PROBLEM REQUIREMENTS
Examine the records and identify each line that includes the string "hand". Copy those lines.

DATA RECORDS
::::
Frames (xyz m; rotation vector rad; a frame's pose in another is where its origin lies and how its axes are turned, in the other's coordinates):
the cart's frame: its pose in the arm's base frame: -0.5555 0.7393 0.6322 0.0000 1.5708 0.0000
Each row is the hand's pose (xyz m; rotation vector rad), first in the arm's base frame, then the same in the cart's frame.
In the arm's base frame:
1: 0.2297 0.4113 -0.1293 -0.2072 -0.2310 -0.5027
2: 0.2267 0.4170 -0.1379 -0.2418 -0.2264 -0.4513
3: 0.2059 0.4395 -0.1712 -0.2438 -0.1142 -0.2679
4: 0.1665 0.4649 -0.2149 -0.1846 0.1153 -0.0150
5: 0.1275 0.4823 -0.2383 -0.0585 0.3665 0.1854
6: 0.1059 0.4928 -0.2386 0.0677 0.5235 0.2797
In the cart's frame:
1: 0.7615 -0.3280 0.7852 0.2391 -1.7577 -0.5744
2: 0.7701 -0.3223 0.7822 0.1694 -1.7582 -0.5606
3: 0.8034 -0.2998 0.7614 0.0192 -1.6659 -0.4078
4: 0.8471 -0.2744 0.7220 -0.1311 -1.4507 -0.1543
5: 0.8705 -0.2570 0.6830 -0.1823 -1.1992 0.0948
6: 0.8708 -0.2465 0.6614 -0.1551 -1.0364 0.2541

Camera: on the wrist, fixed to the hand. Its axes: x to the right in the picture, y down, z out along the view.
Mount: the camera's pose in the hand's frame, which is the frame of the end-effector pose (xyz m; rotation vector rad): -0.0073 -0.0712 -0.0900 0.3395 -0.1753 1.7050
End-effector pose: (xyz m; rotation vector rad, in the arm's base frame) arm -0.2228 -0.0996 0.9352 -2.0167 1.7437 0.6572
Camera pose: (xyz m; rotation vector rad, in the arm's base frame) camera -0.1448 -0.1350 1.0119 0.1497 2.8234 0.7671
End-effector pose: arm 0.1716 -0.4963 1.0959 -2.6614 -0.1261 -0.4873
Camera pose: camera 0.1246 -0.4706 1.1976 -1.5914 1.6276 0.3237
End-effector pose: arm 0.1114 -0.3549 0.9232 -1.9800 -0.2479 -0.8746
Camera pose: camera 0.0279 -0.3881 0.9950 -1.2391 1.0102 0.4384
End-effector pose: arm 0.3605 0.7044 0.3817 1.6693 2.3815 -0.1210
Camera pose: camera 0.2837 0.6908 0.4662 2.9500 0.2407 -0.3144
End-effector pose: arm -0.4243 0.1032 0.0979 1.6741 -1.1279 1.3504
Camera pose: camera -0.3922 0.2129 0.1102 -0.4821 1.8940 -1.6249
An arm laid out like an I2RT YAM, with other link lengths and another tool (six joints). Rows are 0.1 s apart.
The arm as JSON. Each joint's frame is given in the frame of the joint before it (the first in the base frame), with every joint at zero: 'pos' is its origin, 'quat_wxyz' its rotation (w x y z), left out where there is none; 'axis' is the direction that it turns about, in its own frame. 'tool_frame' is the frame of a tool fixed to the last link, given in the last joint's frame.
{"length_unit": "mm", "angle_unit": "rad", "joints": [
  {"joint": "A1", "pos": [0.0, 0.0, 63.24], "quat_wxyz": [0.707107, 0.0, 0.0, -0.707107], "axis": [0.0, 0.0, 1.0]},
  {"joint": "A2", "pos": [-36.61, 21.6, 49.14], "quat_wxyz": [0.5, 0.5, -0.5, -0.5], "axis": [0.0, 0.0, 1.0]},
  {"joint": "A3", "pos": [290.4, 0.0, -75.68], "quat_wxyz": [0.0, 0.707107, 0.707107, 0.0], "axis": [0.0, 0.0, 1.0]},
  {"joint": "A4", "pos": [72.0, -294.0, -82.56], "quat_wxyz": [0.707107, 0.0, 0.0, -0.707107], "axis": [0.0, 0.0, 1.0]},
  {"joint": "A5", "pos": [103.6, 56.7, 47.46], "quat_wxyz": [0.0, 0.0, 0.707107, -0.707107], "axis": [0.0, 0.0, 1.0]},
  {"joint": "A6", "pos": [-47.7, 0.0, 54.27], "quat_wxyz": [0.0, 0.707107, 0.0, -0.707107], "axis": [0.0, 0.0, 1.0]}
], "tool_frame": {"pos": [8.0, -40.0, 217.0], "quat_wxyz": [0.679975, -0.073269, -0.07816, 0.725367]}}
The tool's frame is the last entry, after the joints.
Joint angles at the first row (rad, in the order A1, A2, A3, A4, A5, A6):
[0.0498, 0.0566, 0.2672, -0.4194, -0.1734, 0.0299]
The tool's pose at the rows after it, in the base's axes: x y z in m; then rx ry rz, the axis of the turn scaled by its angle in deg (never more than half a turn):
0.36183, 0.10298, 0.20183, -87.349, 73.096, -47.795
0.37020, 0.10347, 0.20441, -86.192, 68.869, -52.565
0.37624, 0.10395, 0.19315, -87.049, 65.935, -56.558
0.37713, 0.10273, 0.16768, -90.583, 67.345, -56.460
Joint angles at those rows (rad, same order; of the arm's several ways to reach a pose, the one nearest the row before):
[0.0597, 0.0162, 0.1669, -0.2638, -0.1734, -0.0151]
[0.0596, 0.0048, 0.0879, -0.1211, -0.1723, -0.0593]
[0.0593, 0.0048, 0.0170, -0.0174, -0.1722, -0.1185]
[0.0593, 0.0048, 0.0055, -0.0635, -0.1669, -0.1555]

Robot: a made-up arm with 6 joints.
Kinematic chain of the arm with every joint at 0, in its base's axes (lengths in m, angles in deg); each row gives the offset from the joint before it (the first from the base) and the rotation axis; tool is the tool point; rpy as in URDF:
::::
ANSWER TO THIS EXERCISE
Each row is the hand's pose (xyz m; rotation vector rad), first in the arm's base frame, then the same in the cart's frame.
Camera: on the wrist, fixed to the hand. Its axes: x to the right in the picture, y down, z out along the view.
Mount: the camera's pose in the hand's frame, which is the frame of the end-effector pose (xyz m; rotation vector rad): -0.0073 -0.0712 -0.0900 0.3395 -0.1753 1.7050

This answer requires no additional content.